Russian National Party Explained

Country:Czechoslovakia
Russian National Party
Native Name:Русская Народная Партія
Leader1 Title:Leader
Leader1 Name:Ivan Zhidovsky
Foundation:1900
Dissolution:1939
Headquarters:Lviv (1900-1914)
Uzhhorod
Ideology:Galician Russophilia
Regionalism
Newspaper:Narodnaja gazeta
National:Czechoslovak National Democracy (1924–1934)

The Russian National Party or Russian People's Party (Russian: Русская народная партия), founded in 1900,[1] was a political party created by Western Ukrainian Russophiles in the Austro-Hungarian Kingdom of Galicia and Lodomeria to represent their interests.[2] It represented radicalization among western Ukrainian Russophiles towards the end of the 19th and beginning of the twentieth centuries, promoting the standard literary Russian language without local linguistic features and conversion to Russian Orthodoxy.[3] The Russian National Party had ties to Russian nationalist parties in the Russian Empire and received subsidies from the Russian government.[4] Its members actively helped the Russian administration during its rule in western Ukraine during the first world war.[3]
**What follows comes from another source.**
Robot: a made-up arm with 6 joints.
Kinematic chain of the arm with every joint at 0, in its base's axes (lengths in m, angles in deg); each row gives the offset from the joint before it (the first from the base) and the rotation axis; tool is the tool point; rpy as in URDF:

The party remained active in Czechoslovakia. RNP leader became governor of Carpathian Ruthenia in 1924. RNP cooperated with the National Democrats and ran with them in 1924, 1925,[5] in 1929 as part of Russian National Bloc[6] and in 1935.

In parliamentary elections, it was a member of the Ukrainian parliamentary association of Austria-Hungary.

Notes and References

  1. [Paul Robert Magocsi]
  2. [Orest Subtelny]
  3. Ronald Grigor Suny, Michael D. Kennedy. (2001)Intellectuals and the Articulation of the Nation." Ann Arbor: University of Michigan Press. pg. 130
  4. Orest T. Martynowych. (1991). Ukrainians in Canada: The Formative Period, 1891-1924. Toronto: University of Toronto, Canadian Institute of Ukrainian Studies Press, pp.16-17
  5. Book: Poslanecká sněmovna v II. volebním období . 3. 1926. Archive of the National Assembly.
  6. Book: Politika a náboženství Podkarpatské Rusi v letech 1919–1929. 47–48. Sabina Línová. 2019.